#### [Problem]
Leave out the pictures and set down the rest of the listing below word for word.

Start of Information shown

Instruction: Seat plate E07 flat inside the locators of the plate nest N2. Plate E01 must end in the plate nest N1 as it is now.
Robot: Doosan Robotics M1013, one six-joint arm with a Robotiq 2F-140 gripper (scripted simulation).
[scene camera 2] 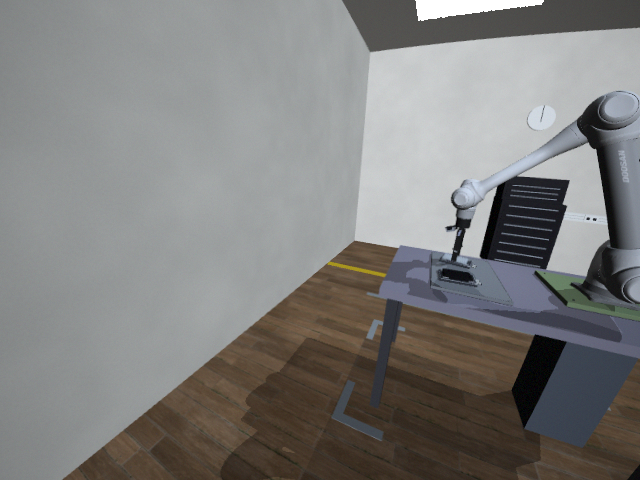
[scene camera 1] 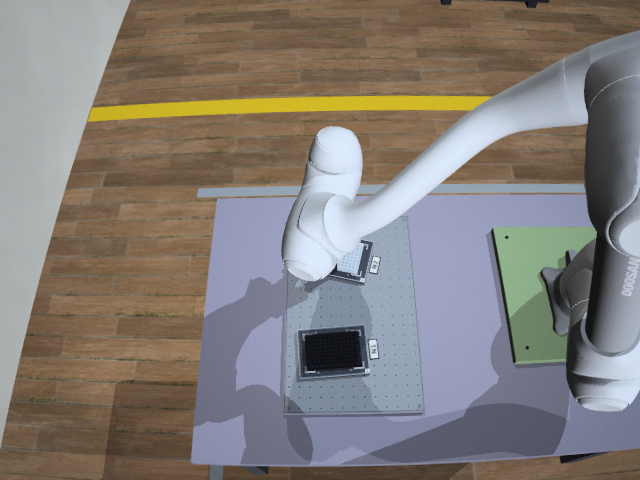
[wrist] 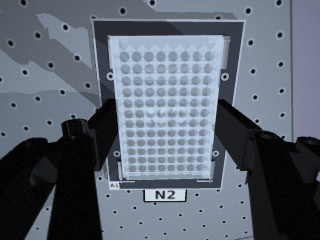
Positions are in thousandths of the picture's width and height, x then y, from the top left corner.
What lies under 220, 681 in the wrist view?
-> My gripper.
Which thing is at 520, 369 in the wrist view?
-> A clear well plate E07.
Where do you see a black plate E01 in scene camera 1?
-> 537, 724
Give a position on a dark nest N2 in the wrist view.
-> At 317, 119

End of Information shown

#### [Result of the task]
Instruction: Seat plate E07 flat inside the locators of the plate nest N2. Plate E01 must end in the plate nest N1 as it is now.
Robot: Doosan Robotics M1013, one six-joint arm with a Robotiq 2F-140 gripper (scripted simulation).
[scene camera 2] 
[scene camera 1] 
[wrist] 
Positions are in thousandths of the picture's width and height, x then y, from the top left corner.
What lies under 220, 681 in the wrist view?
-> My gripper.
Which thing is at 520, 369 in the wrist view?
-> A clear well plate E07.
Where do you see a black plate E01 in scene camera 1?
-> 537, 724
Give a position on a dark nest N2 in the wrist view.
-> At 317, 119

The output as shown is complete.